- Native name: Sübhan Rahim oğlu Cəbrayılov
- Born: Subhan Rahim oglu Jabrayilov October 23, 1983 Salyan, Azerbaijani SSR, Soviet Union
- Died: October 19, 2020 (aged 36) Gubadly District, Azerbaijan
- Buried: Sumgait Martyrs' Lane
- Allegiance: Azerbaijani Armed Forces
- Branch: Special Forces of Azerbaijan
- Service years: 2002–2020
- Rank: Non-commissioned officer
- Conflicts: Second Nagorno-Karabakh War †
- Awards: For Faultless Service Medal; Hero of the Patriotic War Medal; ;

= Subhan Jabrayilov =

Azerbaijani military officer (1983–2020)

Subhan Rahim oglu Jabrayilov (Sübhan Rahim oğlu Cəbrayılov) was an Azerbaijani military officer, non-commissioned officer
serving in the Azerbaijani Armed Forces. He had taken part in the 2020 Nagorno-Karabakh war, in which he was killed. He had received the title of the Hero of the Patriotic War for his service during the war.

== Early life ==
Subhan Rahim oglu Jabrayilov was born on 23 October 1983, in Salyan District of the Azerbaijan SSR, which was then part of the Soviet Union.

== Military service ==
Subhan Jabrayilov started his military career in 2002. He was a non-commissioned officer (Baş gizir) serving in the Land Forces of the Azerbaijani Armed Forces.
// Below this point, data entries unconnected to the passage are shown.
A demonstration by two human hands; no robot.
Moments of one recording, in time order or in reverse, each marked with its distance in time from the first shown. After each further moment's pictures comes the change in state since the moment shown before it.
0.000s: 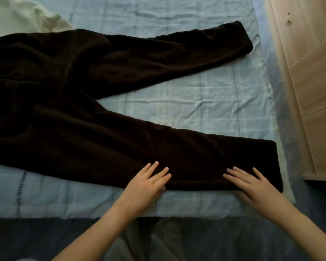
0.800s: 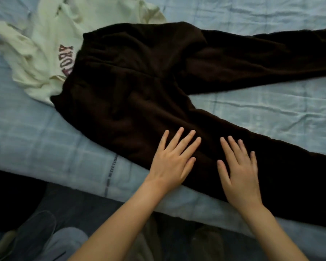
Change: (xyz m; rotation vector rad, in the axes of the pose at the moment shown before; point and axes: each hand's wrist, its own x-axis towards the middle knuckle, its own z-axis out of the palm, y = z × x) left_hand -0.076 -0.136 -0.047 0.119 0.112 -0.373; right_hand 0.157 -0.273 -0.033 0.369 0.588 0.101
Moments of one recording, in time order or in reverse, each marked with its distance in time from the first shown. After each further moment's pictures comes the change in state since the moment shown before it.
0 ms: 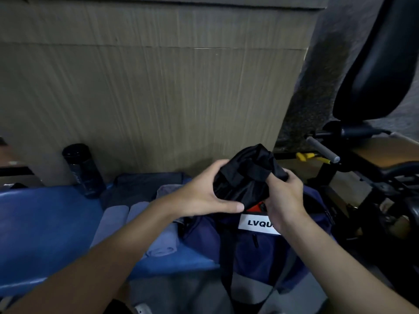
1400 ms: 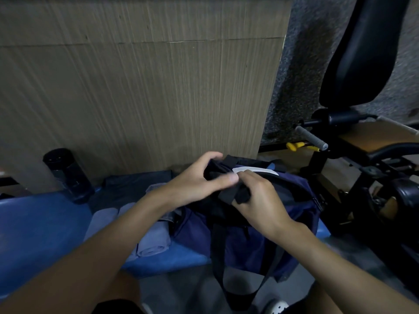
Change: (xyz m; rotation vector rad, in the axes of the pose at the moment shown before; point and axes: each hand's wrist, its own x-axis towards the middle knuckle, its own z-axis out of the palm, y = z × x) left_hand 0.019 0.009 0.011 -0.042 0.041 -0.075; right_hand -0.004 0.017 -0.035 -0.951 -0.469 -0.750
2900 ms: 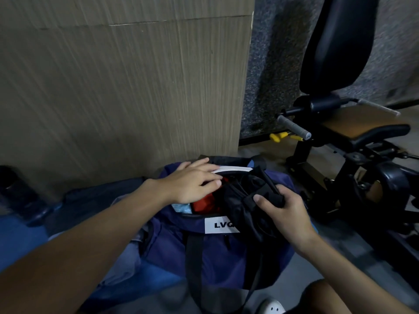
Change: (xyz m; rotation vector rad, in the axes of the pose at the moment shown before) left_hand 0.111 -0.040 0.032 0.848 -0.343 0.125; right_hand -0.034 0.103 -0.034 0.558 0.247 0.561
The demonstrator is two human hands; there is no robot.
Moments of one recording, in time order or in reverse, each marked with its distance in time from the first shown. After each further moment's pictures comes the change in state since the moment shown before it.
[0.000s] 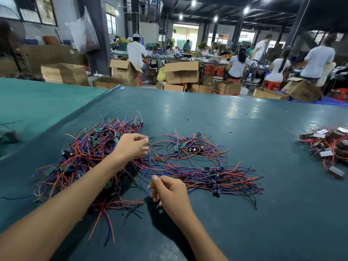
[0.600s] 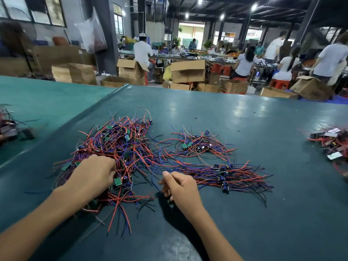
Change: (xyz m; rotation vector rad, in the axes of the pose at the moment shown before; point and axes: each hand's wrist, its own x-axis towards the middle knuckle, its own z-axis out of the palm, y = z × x) left_hand -0.071 -0.046 -0.102 1.463 0.071 0.192; right_hand -0.003 -0.006 -0.002 -0.007 0.007 0.042
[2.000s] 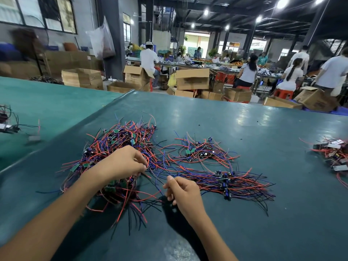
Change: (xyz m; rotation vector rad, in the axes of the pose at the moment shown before) left_hand 0.009 0.044 -0.055 -0.745 -0.218 -0.001; right_hand -0.006 -0.004 -0.001 0.042 0.006 -0.004
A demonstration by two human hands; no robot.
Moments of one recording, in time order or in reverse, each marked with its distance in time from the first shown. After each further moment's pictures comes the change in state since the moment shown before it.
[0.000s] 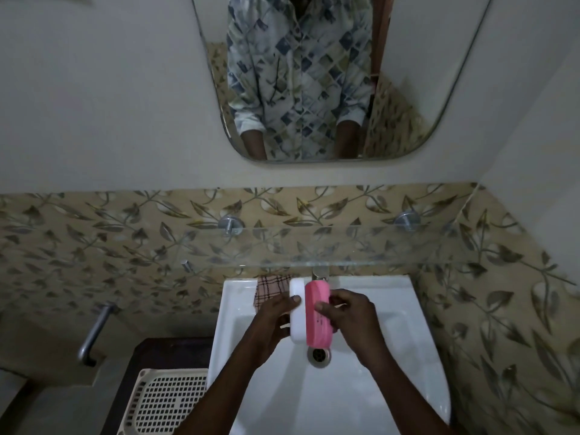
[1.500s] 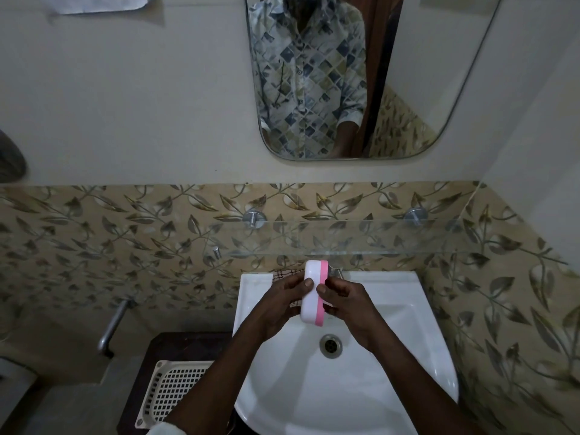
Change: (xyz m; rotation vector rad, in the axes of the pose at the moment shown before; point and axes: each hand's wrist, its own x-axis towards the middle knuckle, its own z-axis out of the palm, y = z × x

Subhan Jabrayilov fought for the freedom of Fuzuli, Zangilan and Gubadli during the 2020 Nagorno-Karabakh war which started on 27 September.

He was killed on 19 October in the battles for Gubadly.

== Awards ==
- Jabrayilov was awarded the title of the Hero of the Patriotic War on 9 December 2020, by the decree of the President Aliyev.
- Jabrayilov was awarded the "For Fatherland" Medal on 9 December 2020, by the decree of the President Aliyev.
- Jabrayilov was awarded the For the Liberation of Jabrayil Medal on 24 December 2020, by the decree of the President Aliyev.